When you join Jagex you can look forward to a generous Perks & Benefits package including:
- Private Healthcare, including Dental Plan.
- Discretionary annual performance bonus.
- Minimum 6% Pension contributions.
- Life Insurance.
- Enhanced family leave policies from day 1.
- Flexible working hours.
- 25 days annual leave + Bank holidays & the option to buy/sell holidays + so much more!
We are committed to providing equal opportunities and creating an environment where everyone can thrive. We welcome applications from all backgrounds, and we recruit, develop, and promote based on merit and ability.

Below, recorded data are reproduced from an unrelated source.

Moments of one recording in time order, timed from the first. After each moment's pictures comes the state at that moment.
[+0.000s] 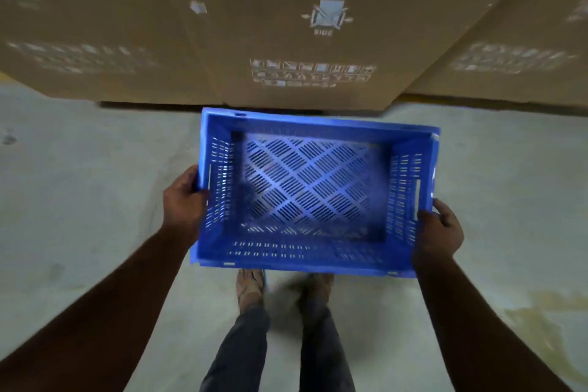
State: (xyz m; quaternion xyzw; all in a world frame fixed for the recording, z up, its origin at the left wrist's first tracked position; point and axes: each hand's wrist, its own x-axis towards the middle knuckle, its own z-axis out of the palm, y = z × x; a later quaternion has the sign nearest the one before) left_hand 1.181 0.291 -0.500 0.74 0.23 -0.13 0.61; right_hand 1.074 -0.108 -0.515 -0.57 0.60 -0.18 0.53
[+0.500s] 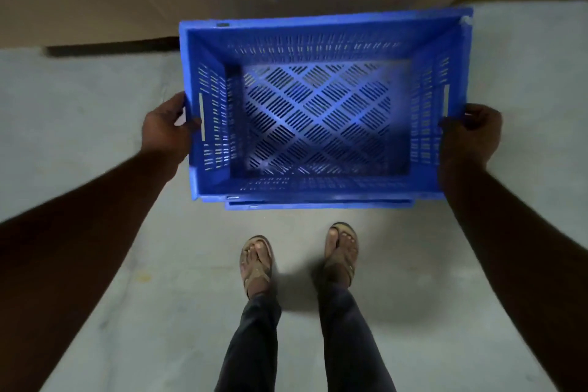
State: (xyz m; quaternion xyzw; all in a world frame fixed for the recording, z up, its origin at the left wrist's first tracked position) left_hand 1.294 0.260 -0.711 0.84 0.20 -0.16 0.48; right_hand 1.191 -0.181 -0.724 -0.69 0.51 -0.15 0.50
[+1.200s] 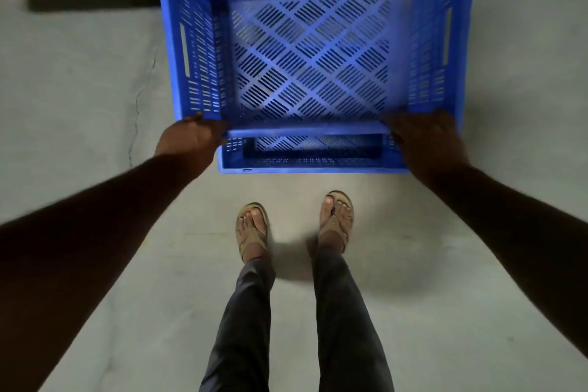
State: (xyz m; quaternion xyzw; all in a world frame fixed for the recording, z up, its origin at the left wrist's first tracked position) left_hand 1.209 0.242 -0.700 0.94 -0.24 -0.22 -0.02; right_hand 1.123 -0.171 -0.727 -0.99 -0.07 0.13 0.09
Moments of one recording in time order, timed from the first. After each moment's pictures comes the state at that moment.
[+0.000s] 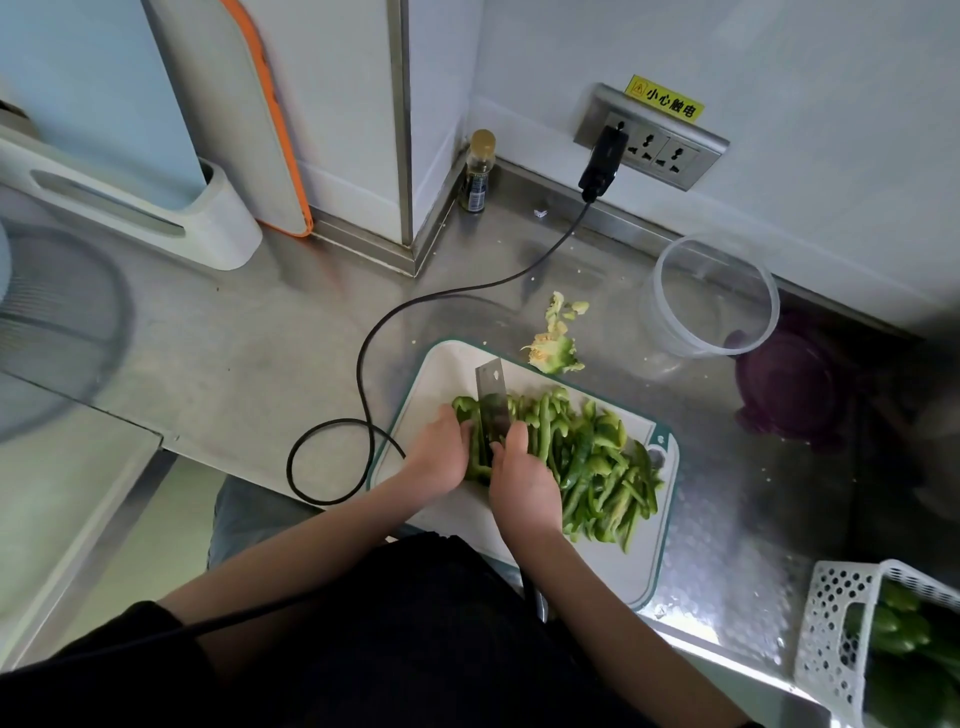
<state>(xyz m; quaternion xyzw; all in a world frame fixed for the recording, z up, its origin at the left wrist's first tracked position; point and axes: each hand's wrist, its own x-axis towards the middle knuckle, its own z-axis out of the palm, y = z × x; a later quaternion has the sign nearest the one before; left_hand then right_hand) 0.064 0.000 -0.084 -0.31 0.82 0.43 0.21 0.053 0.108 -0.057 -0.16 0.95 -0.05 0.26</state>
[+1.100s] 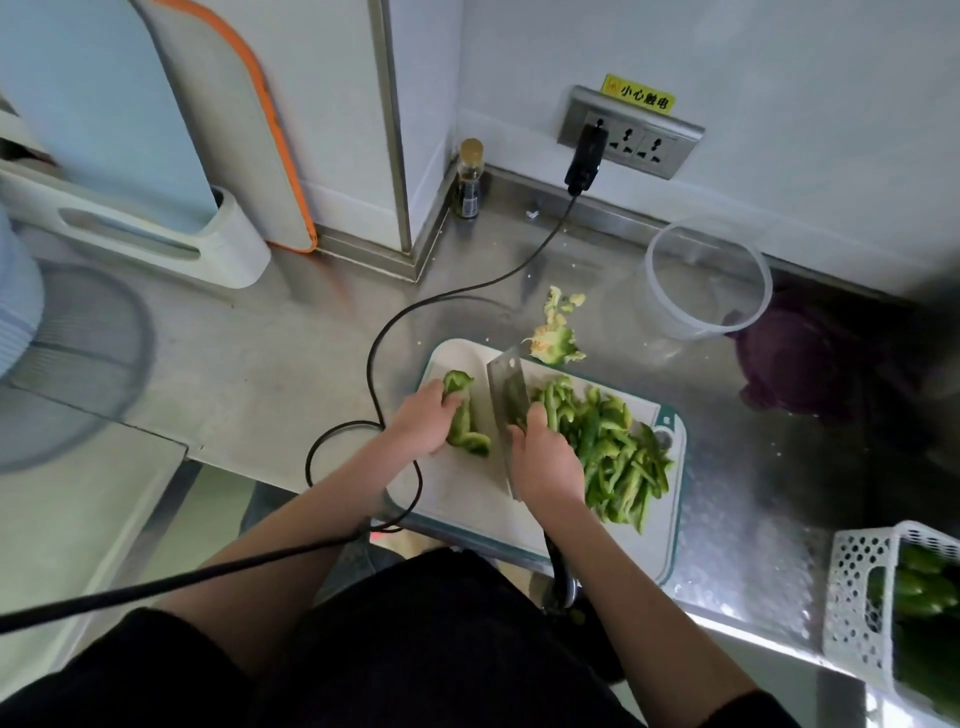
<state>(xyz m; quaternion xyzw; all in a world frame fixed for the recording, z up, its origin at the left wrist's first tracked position) 0.060 -0.039 -0.066 -0.31 0.80 0.46 0.22 0.040 0.115 -0.051 -0.11 0.95 -0.13 0.27</state>
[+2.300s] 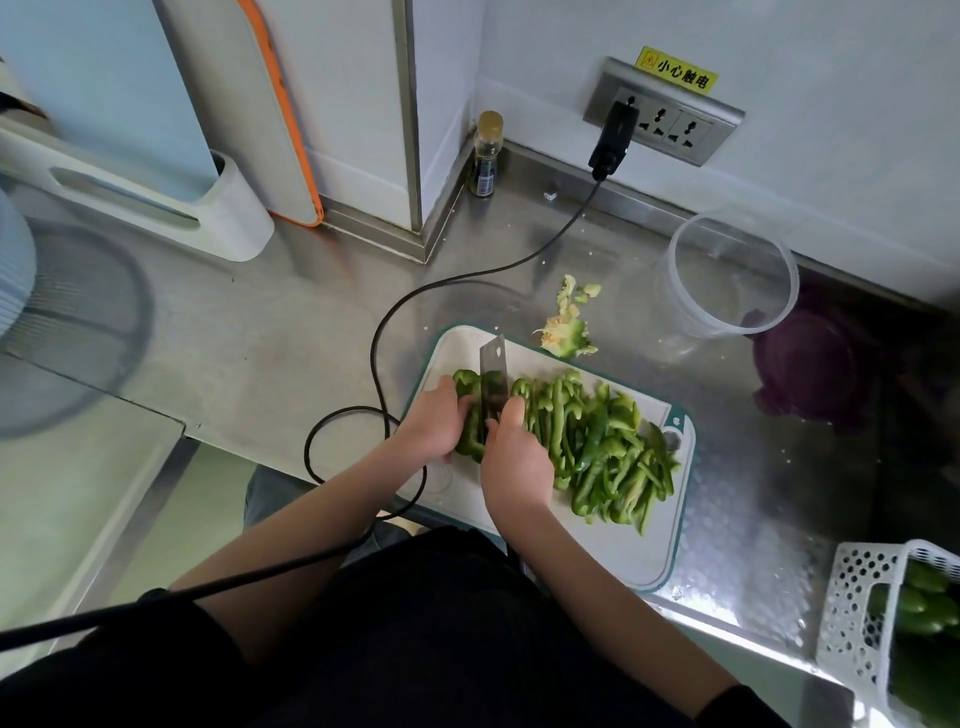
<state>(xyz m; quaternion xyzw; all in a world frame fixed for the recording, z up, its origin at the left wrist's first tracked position) 0.062 -0.027 -0.077 -0.29 0.81 0.44 0.24 0.060 0.084 -0.056 -0.11 0.95 -0.10 0.27</state>
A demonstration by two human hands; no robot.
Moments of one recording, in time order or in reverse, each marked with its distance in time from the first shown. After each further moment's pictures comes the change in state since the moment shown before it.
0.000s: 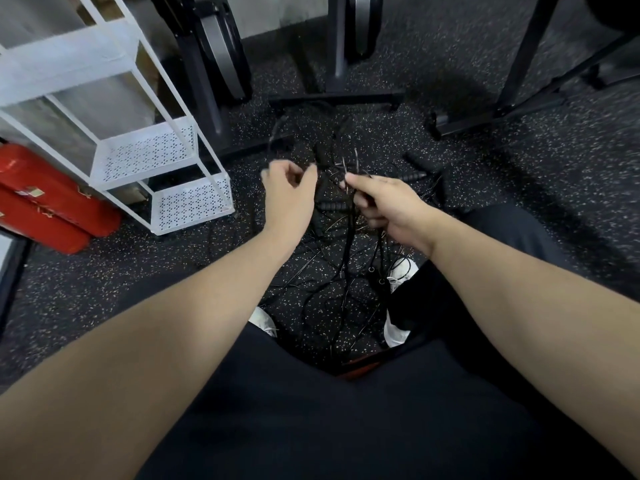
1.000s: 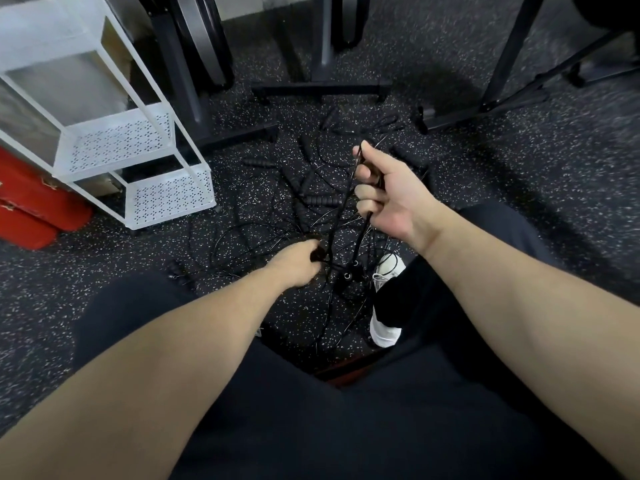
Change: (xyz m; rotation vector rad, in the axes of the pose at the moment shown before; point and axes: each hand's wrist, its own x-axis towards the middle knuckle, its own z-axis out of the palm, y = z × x) left_hand -0.007 -0.107 0.032 0.790 -0.780 0.032; right_hand 0.003 -0.012 -0.010 0.512 0.022 0.091
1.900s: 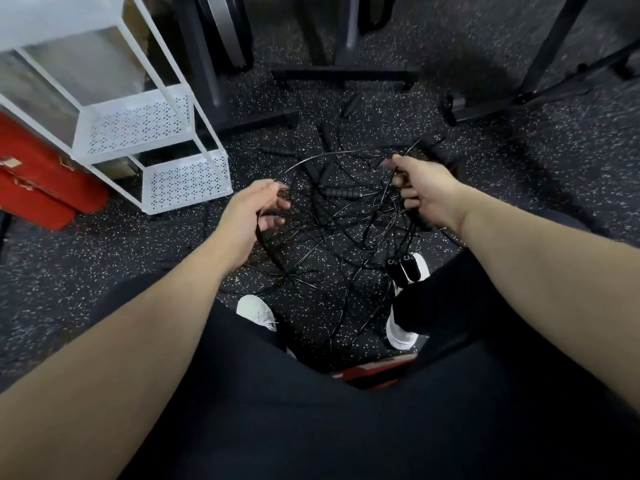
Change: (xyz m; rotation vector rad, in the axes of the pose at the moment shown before) left_hand -0.036 -0.059 -0.088 -1.186 0.323 0.070; right_hand 0.081 0.005 -0.041 -0.526 0.255 0.027
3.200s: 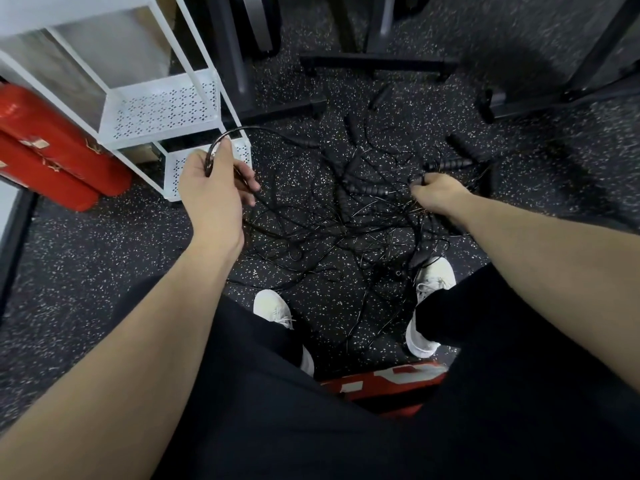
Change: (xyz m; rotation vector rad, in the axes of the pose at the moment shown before) left_hand -0.009 0.040 -0.025 -0.213 0.620 0.239; right_hand 0.037 0.009 0.029 -0.902 0.078 0.025
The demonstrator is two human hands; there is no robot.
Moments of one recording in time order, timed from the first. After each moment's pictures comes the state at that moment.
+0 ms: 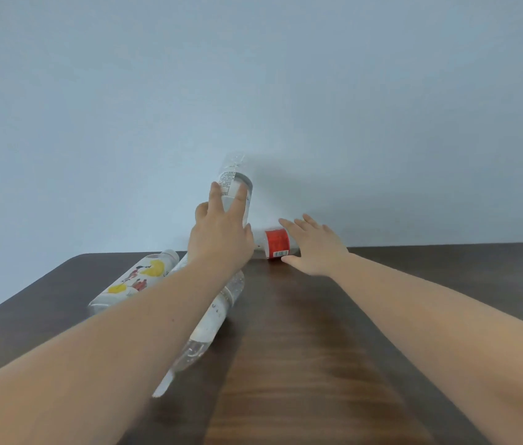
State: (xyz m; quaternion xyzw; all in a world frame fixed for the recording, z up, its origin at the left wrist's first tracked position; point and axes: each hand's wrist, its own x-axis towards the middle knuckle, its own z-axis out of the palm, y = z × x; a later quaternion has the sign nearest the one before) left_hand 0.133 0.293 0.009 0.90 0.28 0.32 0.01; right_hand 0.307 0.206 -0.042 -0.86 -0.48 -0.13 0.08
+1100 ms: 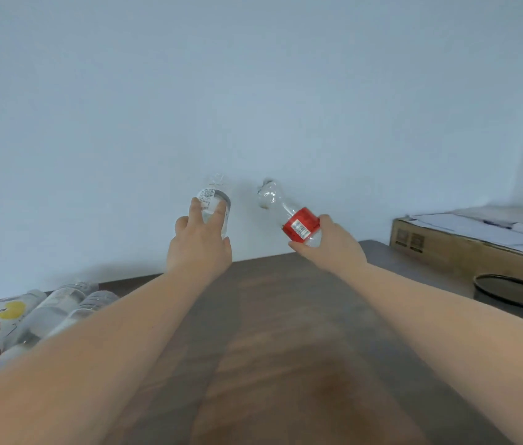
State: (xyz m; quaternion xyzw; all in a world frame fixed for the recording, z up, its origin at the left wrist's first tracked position) left_hand 0.161 0.140 0.039 0.94 0.16 0.30 0.07; right_hand 0.282 -0.054 0.012 -0.90 -0.20 -0.20 0.32
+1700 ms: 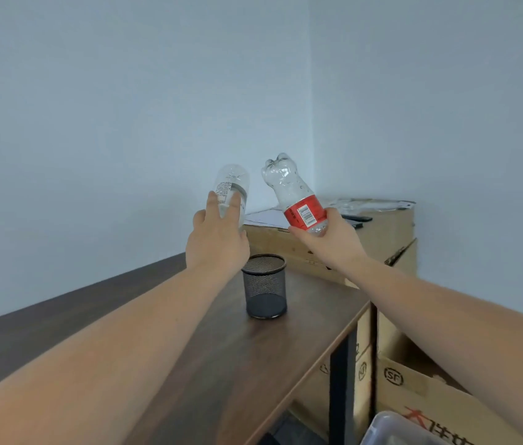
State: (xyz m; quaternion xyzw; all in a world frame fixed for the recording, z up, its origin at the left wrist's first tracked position) left_hand 0.201 -0.196 0.040 0.93 -0.11 0.33 0.12; right_hand 0.201 -0.392 0.015 -0.84 0.02 -0.30 0.45
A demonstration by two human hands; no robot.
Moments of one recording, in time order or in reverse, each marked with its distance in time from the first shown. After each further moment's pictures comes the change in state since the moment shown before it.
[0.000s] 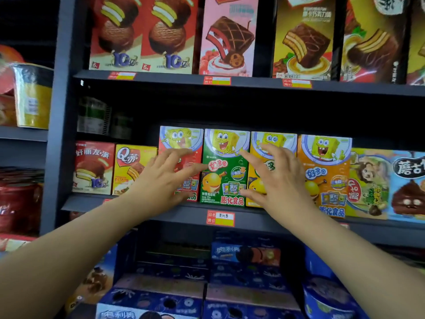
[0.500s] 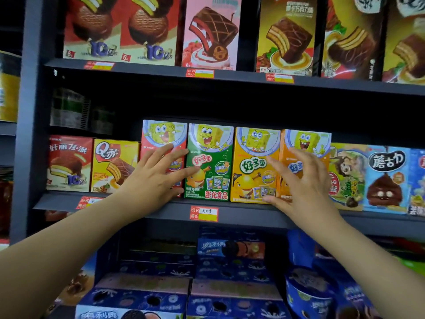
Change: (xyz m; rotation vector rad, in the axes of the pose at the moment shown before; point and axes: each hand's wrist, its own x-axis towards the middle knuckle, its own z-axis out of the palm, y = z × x) left_hand 0.006 0.010 0.018 0.011 0.083 0.102; right_hand -0.045 0.053 -0.021 0.012 -0.022 0.109
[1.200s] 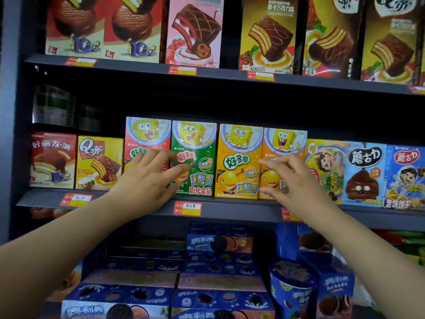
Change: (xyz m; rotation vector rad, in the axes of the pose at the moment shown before) left_hand 0.006 0.023 -0.012 -0.009 -0.003 -0.040; right_hand 0.000 0.022 -0.020 0.229 -0.130 -0.060
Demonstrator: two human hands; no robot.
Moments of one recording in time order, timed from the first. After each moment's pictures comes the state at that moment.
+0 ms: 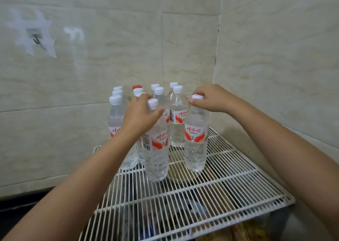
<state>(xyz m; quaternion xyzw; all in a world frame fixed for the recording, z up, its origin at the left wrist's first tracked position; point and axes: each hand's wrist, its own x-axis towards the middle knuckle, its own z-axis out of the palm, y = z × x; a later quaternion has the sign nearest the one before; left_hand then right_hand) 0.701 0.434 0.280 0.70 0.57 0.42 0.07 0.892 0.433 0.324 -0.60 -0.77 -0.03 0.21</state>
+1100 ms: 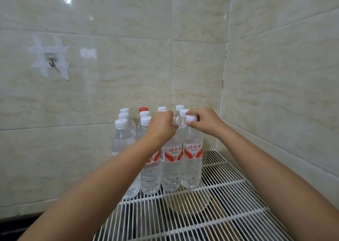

If you require any reasonable adjustments to support you during the recruitment process, please let us know when you're invited to interview.
Right to Work StatementThis role is only open to applicants who have the permanent right to work in the UK. We are unable to provide or take over visa sponsorship for this position, either now or in the future. Applicants must therefore be able to demonstrate their ongoing eligibility to work in the UK without the need for employer sponsorship.